Exercise objective>
What's needed is an exact copy of the lines from the one that contains "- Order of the" to the end of the data below, leaving the pictures out.

# # #

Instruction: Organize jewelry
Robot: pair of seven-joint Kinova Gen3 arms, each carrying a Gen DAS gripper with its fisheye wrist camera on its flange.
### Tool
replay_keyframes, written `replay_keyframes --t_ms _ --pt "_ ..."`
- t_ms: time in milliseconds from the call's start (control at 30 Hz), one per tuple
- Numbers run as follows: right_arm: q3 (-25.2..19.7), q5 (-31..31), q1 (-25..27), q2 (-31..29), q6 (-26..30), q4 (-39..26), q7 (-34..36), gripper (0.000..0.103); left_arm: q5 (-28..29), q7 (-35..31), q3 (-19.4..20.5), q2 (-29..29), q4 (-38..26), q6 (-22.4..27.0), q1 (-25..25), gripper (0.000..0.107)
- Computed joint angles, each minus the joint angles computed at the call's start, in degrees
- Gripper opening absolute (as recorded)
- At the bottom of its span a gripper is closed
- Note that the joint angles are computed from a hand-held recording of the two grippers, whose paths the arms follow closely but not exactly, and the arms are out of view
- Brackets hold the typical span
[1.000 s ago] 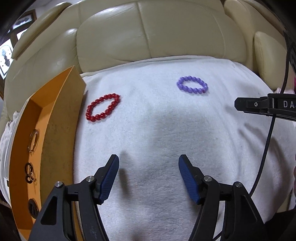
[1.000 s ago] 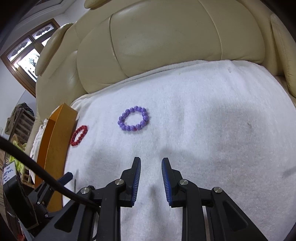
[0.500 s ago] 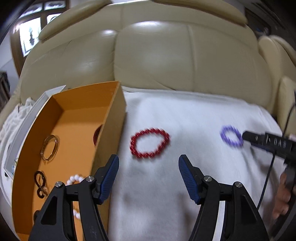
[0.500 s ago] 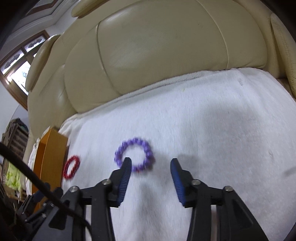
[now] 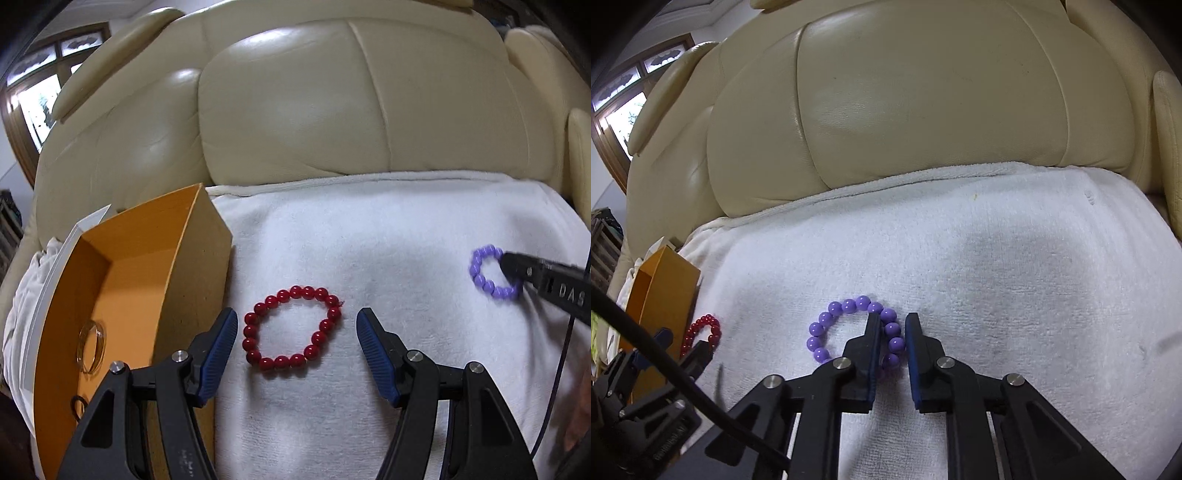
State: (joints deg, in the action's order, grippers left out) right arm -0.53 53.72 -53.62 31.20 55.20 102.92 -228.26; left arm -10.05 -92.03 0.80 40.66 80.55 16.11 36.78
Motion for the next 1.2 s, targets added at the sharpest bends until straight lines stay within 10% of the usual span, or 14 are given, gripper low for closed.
replay_keyframes --t_ms 267,533,867,1133,1200 --pt "-0.95 1.24 -0.72 -2.11 -1.09 3.38 -3.47 0.012 5.16 -8.08 11.31 -0.94 1.31 0.16 -10.28 0.062" --pt "-2.38 1.16 0.20 -4.31 -3.46 6.99 -5.71 0.012 8.97 -12.95 13.90 -3.48 5.71 -4.01 -11.83 0.062" --pt "-2.75 2.86 0.25 -4.84 -4.77 8.70 -8.02 0.012 7.20 -5.67 2.35 0.90 -2.60 4.12 -1.31 0.062" --pt "-2.71 2.91 0.86 -4.72 -5.05 8.42 -7.84 0.012 12.56 -9.37 13.01 4.19 -6.68 9.32 -11.31 0.062" --pt "-2.71 3.65 0.53 -5.08 -5.29 9.26 -8.90 0.012 14.88 -12.69 16.40 4.56 -6.51 9.84 -14.31 0.048"
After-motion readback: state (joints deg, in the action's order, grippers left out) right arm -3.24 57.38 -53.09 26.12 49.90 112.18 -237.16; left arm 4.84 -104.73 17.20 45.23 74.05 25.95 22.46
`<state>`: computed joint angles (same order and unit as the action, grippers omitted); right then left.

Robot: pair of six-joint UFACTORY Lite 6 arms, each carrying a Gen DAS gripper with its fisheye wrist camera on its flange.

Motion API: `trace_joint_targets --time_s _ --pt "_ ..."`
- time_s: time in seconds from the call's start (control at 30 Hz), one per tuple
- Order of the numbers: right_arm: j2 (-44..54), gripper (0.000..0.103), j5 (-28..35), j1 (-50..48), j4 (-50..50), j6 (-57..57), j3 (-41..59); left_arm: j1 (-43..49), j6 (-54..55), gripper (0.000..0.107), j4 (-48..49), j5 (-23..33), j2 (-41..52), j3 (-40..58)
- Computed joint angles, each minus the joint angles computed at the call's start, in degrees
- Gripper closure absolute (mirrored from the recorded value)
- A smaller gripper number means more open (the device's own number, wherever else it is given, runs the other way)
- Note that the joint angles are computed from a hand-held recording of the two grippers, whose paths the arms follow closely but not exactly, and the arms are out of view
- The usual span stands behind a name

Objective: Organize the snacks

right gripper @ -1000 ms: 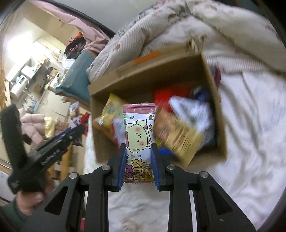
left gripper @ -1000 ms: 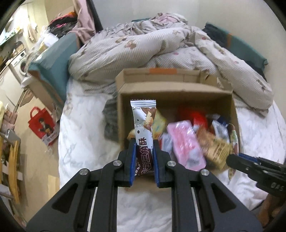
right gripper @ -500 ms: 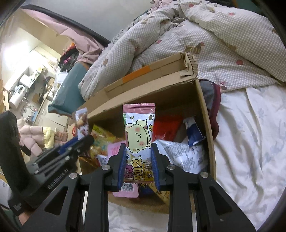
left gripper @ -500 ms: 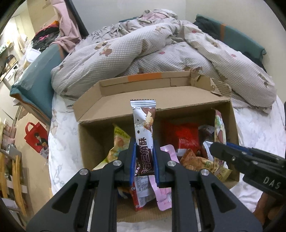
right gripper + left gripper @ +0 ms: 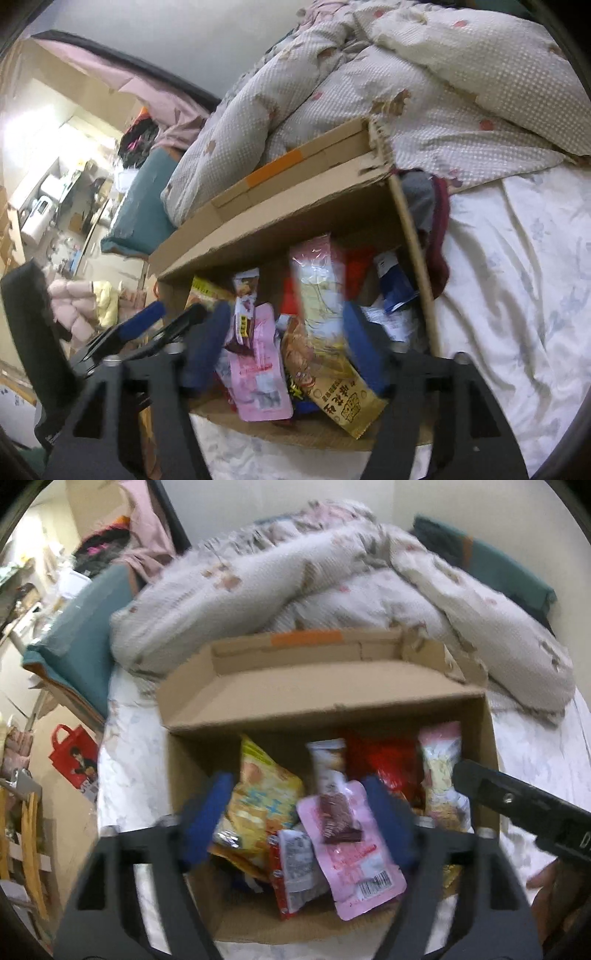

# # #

Result of this exercise>
- Order of the numbers: right_arm: j2 (-44..54), gripper (0.000..0.103), j5 (-28..35), j1 (-50..48), j4 (-50..50), j6 (-57..57), j3 (-41..59); left_arm: j1 (-43..49), j6 (-54..55), gripper (0.000..0.107), j4 (-48..49), j5 (-23..33), j2 (-41..52), j3 (-40..58)
- Computed joint angles, each minus the joint angles computed at the call's start, in degrees
- Gripper closure absolute (mirrored from the recorded value)
- A smaller gripper number means more open (the device's own number, wherever else it is given, runs the other way)
- Note that the joint angles are computed from a hand-held recording of the two grippers, whose paths the arms follow closely but not exactly, and the arms are out of view
- The usual span stands behind a name

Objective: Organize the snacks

right gripper @ -1000 ms: 
left gripper @ -1000 ms: 
right gripper @ -500 ms: 
left gripper @ -500 ms: 
right gripper + left gripper @ +0 ms: 

The given answer completes the exercise.